Taking the pain away

This won't hurt a bit.

A British researcher has developed a pain-free jab that could stop the agony of having an injection at the dentist.

Dr John Meechan, a senior lecturer in dental sciences at Newcastle University, has invented a syringe, which enables the anaesthetic to be mixed with a neutralising solution just before it is injected into a patient’s mouth. This stops it being painful. They are usually administered into the gum or inner cheek just before a filling, tooth extraction or root canal treatment, which would otherwise be excruciatingly painful.

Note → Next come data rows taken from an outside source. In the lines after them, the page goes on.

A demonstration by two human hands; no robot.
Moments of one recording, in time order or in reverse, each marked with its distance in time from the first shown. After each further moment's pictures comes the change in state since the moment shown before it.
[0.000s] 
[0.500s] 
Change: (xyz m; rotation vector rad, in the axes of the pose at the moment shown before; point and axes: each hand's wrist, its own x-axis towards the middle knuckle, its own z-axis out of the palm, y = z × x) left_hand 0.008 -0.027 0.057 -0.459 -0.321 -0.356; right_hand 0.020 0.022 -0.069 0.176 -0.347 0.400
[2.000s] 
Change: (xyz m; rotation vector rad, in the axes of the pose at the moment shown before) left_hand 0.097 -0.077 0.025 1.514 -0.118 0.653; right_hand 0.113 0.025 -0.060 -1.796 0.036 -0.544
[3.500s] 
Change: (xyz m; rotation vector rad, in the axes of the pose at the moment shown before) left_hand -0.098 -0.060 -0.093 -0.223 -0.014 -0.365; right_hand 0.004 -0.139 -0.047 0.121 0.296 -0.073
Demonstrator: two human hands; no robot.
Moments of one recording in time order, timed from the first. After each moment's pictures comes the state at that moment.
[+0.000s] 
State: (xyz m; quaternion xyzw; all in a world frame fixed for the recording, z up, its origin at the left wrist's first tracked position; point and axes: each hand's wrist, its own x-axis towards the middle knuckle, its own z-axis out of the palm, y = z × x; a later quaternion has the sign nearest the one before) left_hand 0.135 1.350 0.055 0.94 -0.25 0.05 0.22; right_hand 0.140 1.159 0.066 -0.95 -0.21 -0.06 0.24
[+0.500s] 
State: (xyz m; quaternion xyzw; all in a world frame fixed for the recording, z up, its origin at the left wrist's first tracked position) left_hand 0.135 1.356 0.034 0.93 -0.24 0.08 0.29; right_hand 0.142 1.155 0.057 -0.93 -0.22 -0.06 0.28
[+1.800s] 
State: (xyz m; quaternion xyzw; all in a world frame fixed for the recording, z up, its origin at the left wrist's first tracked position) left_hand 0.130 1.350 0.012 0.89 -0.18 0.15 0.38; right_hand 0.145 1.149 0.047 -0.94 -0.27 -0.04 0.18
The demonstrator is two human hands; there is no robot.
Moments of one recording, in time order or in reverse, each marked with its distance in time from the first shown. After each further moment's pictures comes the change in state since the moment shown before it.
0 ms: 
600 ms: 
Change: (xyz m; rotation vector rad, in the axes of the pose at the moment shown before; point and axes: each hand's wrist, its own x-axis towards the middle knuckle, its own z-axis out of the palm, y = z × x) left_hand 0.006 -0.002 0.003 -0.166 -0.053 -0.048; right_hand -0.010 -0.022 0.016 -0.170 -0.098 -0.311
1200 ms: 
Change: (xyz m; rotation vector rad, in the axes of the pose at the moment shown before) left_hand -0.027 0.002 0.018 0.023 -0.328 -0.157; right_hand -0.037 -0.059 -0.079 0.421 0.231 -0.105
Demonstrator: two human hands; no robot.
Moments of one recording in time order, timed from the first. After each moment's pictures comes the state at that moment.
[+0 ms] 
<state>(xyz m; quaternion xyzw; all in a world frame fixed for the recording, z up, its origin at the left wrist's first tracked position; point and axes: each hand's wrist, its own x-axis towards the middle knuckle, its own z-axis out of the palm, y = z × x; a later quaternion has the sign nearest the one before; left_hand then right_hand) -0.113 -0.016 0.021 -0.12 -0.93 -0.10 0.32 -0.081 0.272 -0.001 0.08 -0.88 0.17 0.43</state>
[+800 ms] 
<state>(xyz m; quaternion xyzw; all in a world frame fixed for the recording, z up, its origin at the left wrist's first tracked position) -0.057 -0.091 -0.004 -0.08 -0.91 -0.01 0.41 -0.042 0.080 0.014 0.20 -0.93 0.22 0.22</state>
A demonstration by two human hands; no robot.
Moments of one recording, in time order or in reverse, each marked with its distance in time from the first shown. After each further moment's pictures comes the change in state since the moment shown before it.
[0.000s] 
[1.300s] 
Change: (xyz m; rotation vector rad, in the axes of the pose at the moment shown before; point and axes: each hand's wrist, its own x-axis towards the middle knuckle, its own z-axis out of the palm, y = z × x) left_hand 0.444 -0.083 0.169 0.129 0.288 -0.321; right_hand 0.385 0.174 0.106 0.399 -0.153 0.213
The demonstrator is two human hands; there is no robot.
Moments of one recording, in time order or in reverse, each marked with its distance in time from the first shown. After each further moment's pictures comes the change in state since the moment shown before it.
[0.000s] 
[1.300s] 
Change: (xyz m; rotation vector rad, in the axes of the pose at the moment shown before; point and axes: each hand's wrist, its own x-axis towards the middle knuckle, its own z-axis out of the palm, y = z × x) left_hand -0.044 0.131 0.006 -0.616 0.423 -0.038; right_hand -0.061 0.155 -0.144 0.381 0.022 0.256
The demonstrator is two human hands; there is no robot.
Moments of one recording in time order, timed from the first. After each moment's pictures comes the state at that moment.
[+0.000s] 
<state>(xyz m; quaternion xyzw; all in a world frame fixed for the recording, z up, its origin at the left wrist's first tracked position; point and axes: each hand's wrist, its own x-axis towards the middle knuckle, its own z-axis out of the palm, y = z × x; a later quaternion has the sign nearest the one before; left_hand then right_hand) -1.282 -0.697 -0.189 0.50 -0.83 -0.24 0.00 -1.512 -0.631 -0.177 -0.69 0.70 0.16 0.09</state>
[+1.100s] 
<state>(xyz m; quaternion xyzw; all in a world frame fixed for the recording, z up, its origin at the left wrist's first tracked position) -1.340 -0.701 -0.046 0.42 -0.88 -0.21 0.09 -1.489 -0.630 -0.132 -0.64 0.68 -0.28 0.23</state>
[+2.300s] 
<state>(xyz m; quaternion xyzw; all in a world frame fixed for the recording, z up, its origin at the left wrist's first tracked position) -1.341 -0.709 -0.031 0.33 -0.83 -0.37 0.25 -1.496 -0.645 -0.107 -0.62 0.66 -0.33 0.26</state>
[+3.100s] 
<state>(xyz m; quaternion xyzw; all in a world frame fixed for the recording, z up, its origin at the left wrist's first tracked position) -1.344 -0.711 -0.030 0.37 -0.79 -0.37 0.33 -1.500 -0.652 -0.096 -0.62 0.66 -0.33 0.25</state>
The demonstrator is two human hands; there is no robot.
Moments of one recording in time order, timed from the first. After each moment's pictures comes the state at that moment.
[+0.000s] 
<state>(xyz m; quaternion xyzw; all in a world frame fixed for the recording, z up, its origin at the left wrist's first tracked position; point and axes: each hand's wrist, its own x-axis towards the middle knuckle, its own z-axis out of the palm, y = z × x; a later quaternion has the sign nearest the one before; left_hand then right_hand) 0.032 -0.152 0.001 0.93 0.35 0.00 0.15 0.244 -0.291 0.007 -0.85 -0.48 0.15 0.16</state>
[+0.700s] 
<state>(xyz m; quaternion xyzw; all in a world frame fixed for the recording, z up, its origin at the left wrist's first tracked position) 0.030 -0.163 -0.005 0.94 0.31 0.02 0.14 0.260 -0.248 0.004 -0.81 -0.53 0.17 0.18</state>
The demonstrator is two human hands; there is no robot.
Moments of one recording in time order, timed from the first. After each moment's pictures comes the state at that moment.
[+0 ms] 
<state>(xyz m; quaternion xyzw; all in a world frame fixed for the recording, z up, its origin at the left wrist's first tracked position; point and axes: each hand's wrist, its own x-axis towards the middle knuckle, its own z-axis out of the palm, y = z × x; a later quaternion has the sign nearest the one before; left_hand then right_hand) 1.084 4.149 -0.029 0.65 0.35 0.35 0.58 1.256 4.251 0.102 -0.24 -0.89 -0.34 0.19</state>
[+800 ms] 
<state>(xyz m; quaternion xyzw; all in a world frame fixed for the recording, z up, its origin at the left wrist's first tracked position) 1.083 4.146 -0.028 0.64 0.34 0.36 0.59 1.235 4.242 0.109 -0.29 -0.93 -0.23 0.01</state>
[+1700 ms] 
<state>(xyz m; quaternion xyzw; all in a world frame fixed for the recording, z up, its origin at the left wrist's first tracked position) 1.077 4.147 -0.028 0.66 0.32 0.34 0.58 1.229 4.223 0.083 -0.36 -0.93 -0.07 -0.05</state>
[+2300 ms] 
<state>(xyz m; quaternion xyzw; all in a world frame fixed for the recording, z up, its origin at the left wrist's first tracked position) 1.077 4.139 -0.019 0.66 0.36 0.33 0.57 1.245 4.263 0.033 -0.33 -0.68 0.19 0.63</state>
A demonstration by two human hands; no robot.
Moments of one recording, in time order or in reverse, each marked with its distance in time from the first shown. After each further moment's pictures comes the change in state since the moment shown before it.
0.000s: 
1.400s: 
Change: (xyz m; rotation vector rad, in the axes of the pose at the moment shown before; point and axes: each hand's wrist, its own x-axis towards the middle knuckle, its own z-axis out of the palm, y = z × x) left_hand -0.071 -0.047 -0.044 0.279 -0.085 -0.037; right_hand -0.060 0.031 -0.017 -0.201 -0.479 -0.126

We think our idea has great potential to improve the comfort of dental injections, which will benefit all patients who need anaesthetics at the dentist,” the Daily Mail quoted Dr Meechan as saying. “The whole idea was to make dental injections more comfortable for patients and we’ve done that by changing the delivery system,” he said.

Speaking to the Herald Sun in Melbourne about the finding, Australian Dental Association Victoria president Dr Anne Stewart said anaesthetics and methods of delivery were improving all of the time.

“Dentists are aware a high percentage of people are anxious and we do try to minimise that anxiety,” she said.

Speaking on British radio, Dr Meecham explained: “One of the things that causes pain during an injection is the solution in the cartridge, because the solution is very acidic and causes a stinging sensation. The solution has to be acidic so it can be stored for long periods and still remain effective,” he added.